What is a good way to transport a new pigeon that might not trust me yet or should I keep her cage down there? 

I'm debating wing clipping, but if there is a better way that is less traumatic and gentler I'm open to it. As far as I've heard a flight suit is a bit "advanced" and some don't care for it.

Is it possible to hazard train a pigeon, in the future I would like to expand her freedom beyond the cage after I've gained her trust and potty trained her.

So I'm excited but also nervous, as this is my first pet outside of fish in a long time 

On another note, can anyone recommend a good cage online? I know they need a fair bit of space. I was going to ask my mother if she still had a dog kennel (used to have large dogs). but I'm not sure the bar spacing would be suitable or if any residual smell would set her off. The local pet stores don't really have a good variety of bird cages, mostly for parakeets and finches, and most are taller than they are wide. 

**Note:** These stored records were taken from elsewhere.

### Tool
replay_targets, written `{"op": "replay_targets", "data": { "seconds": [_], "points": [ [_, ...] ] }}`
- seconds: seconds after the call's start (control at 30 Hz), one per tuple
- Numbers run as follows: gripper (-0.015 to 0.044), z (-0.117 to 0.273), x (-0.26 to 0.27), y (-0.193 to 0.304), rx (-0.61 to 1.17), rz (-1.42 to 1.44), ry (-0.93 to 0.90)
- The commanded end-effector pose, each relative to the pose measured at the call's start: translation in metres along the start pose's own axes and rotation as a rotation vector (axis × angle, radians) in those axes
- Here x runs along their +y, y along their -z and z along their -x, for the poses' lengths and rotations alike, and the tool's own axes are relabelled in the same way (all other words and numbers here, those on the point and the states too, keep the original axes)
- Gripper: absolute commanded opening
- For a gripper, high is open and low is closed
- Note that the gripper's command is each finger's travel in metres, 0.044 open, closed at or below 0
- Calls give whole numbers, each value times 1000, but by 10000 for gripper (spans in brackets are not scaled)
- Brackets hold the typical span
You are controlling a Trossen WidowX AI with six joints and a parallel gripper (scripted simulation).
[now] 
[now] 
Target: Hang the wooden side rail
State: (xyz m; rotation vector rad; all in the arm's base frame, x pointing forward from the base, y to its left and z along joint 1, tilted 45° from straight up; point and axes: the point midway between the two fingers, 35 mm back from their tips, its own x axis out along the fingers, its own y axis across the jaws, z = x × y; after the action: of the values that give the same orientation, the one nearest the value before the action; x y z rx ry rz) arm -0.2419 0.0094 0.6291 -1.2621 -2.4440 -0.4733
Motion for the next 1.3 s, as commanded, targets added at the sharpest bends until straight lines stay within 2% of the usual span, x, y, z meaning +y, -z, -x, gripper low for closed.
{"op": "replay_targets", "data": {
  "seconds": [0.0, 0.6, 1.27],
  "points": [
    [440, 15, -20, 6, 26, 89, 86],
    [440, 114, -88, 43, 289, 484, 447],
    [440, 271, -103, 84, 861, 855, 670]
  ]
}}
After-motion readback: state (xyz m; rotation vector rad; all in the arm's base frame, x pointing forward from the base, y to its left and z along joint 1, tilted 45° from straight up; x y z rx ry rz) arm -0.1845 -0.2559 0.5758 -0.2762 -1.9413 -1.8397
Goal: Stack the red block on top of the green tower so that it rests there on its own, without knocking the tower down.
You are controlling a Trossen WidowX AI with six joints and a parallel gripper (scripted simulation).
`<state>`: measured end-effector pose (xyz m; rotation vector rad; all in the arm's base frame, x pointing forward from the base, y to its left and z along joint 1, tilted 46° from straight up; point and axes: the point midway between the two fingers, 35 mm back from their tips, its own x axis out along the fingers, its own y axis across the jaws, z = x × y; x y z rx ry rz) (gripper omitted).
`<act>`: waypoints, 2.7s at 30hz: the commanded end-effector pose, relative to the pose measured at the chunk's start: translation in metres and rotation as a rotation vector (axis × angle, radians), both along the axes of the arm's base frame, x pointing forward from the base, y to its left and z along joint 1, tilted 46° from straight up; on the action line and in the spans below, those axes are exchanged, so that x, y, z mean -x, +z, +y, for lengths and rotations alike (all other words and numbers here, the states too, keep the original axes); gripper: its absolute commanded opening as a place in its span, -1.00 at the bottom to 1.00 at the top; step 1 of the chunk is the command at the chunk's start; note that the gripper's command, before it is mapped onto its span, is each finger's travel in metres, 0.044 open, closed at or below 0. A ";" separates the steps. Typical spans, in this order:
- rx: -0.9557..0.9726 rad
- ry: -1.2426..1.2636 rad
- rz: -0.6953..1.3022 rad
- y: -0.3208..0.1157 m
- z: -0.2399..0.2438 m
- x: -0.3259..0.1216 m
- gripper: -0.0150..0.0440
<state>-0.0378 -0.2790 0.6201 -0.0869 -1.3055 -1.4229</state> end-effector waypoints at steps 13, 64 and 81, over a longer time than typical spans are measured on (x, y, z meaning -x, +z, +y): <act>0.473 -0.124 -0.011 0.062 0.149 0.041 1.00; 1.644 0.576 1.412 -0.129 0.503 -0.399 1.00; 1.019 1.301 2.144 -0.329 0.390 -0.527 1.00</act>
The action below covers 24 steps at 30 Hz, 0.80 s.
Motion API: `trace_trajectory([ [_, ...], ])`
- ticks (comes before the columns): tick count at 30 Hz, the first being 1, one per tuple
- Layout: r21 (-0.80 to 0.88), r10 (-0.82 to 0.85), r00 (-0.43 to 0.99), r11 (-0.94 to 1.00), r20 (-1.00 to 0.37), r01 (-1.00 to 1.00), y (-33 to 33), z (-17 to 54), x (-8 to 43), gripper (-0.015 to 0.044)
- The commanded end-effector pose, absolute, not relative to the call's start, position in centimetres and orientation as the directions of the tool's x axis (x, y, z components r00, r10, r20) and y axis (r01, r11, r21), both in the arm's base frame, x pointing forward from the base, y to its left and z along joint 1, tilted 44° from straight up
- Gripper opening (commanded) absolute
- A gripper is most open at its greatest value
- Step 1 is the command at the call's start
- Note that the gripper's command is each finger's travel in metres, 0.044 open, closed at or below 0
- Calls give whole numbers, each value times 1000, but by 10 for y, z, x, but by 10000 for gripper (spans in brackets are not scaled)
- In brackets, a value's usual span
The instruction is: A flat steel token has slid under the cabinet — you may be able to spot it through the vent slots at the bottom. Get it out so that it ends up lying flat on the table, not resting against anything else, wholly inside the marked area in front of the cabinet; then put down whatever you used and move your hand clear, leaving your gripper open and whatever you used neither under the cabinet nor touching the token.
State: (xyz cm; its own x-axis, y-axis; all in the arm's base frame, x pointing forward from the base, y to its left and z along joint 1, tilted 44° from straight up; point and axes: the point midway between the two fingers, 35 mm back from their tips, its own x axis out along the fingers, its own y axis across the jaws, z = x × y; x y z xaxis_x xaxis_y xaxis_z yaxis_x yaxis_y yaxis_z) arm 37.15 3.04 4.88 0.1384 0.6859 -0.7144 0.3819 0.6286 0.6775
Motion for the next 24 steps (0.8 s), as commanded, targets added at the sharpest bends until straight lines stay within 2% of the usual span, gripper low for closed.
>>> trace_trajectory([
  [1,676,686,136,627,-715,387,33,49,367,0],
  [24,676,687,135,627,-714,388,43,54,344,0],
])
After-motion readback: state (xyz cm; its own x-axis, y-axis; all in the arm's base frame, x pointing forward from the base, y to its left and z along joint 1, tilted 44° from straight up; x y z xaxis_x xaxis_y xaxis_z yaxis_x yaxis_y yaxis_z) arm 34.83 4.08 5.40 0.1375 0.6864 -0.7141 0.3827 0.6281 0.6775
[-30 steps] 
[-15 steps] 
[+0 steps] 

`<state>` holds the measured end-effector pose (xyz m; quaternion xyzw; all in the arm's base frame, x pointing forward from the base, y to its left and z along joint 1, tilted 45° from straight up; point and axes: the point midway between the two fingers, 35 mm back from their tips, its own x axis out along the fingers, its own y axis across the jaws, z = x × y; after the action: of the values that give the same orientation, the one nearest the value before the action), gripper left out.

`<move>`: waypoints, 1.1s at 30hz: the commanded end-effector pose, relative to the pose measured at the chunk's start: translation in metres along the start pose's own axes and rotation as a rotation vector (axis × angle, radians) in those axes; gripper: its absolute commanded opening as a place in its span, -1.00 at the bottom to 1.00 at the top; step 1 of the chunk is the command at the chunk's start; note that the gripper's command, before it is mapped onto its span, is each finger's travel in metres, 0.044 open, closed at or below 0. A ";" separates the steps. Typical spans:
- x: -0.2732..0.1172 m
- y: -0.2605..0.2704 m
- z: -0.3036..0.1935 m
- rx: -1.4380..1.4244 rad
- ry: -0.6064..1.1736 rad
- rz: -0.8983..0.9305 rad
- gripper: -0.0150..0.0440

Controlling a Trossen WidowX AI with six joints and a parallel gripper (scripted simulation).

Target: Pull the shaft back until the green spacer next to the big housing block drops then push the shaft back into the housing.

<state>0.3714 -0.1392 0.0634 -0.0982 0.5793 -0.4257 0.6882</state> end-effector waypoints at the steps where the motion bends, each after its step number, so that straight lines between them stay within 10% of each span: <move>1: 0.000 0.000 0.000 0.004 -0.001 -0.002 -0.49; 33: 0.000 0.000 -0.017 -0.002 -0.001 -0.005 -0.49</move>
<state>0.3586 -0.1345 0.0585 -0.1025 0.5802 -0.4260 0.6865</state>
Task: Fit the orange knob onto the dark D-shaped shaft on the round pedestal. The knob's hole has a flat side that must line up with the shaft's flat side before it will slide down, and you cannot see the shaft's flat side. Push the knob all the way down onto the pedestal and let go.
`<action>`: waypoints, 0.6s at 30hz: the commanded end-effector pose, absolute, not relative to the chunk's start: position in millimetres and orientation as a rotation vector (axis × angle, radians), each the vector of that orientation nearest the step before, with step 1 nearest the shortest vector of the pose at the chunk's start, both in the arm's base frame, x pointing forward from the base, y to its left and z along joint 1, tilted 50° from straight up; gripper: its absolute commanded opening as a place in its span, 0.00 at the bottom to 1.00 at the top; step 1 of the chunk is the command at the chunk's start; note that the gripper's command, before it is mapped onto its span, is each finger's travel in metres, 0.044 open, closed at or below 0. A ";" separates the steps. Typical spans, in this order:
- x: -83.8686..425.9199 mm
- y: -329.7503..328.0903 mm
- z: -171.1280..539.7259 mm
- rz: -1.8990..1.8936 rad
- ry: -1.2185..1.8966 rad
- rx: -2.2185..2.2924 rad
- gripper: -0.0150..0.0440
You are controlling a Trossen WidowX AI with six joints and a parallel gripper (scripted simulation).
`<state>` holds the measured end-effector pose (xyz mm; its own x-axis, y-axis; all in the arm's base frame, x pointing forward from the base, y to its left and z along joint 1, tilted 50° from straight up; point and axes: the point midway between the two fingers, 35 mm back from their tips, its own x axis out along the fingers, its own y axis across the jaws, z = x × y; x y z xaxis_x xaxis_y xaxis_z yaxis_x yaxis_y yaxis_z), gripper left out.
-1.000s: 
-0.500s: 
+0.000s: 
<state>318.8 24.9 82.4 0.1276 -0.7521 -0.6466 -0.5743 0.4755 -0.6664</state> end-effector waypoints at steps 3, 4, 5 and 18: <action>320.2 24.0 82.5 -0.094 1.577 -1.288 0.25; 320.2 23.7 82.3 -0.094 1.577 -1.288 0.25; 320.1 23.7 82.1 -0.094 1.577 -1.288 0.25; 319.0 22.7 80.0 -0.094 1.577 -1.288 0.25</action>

Lastly, what kind of diet should a pigeon or dove that is a companion rather than a show or sport pigeon? I've found a couple articles about diet but I don't want to go overboard with certain nutrients if that would harm her.


----------



## spirit wings (Mar 29, 2008)

Im not sure about the potty training, some pigeons will withhold in certain spots they hang out in, like a nest box but I only have a few what I call "clean" pigeons that don't poop in their nest box as much as others, they usually go when they do at the moment, Im not sure they even think of it at some points because it would be like 20 plus times a day. 

pigeons eat pigeon grains and the food can be found or orderd from a feed store. you would have to seperate it in smaller zip locks to keep it fresh.


----------